When the music stops
A jester enters into the presence of the King:
‘Sire, thou wilst remember – for thy powers of recollection are unsurpassed throughout the kingdom – the band of minstrels that performed for her Majesty the Queen’s birthday celebrations last year .....’
‘Yes, yes – The Four Horsemen. Verily, we bent a merry knee to that merry combo. And why do you come before me with this memory test, fool?’
‘Sire, I beg your blessings on my humble head – but there is word from the village that Plague has come! Perhaps he seeks a solo gig at the next court banquet.’
‘Fah! He’s probably gone acoustic and turned into a folk singer, Away with him, or his head will be on the block. Or yours, perhaps for bringing such troublesome information before your King.’
Sometime later ....
‘My liege – I have good news and I have bad news for you.’
‘This had better be good, fool. Continue ....’

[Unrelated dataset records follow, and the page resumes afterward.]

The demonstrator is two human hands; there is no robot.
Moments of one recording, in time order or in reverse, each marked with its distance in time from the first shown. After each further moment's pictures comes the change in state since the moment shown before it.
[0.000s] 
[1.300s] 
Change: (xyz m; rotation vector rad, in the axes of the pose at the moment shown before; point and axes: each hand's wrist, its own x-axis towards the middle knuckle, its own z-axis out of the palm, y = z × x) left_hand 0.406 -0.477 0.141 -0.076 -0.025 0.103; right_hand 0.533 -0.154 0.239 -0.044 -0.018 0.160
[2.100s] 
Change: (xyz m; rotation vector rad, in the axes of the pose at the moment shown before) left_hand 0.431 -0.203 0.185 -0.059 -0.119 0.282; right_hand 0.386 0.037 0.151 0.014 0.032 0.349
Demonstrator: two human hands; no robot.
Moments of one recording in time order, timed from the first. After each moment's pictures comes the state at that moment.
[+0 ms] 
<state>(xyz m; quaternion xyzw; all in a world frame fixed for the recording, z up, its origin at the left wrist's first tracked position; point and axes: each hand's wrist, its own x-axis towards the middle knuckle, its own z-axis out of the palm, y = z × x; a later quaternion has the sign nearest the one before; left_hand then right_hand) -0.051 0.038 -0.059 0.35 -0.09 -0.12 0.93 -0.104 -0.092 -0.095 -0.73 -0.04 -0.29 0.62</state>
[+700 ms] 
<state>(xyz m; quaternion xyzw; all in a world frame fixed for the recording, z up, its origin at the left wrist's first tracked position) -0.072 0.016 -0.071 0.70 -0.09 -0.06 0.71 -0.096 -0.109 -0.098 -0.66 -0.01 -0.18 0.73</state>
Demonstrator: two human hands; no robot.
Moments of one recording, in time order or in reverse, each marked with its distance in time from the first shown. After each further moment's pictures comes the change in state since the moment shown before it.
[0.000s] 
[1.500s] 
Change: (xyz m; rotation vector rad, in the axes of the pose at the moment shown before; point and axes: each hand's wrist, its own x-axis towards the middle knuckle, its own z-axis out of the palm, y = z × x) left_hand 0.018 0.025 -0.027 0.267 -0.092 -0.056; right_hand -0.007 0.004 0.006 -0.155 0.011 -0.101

‘The bad news is that it’s not Plague the musician – its just Plague. The good news is that at least it’s not a folk singer.’
Being a generally bolshie chap with a happy smile I’ve often sympathised with the role of court jester – or philosopher-fool, as I prefer to think of the Pig-Bladdered-one. Jingling your bells at your Betters – how good a life could that be? Oh, what joy we had. But what do you do when Plague came to the court- when the vandals arrive at the gates – when the Kings is in the counting house, and there’s nothing there?
Lordy lawks – what fun we used to have.
Is this too depressing? Go hit yourself with a bladder. It ain’t over ‘til the folk singer ...er...sings.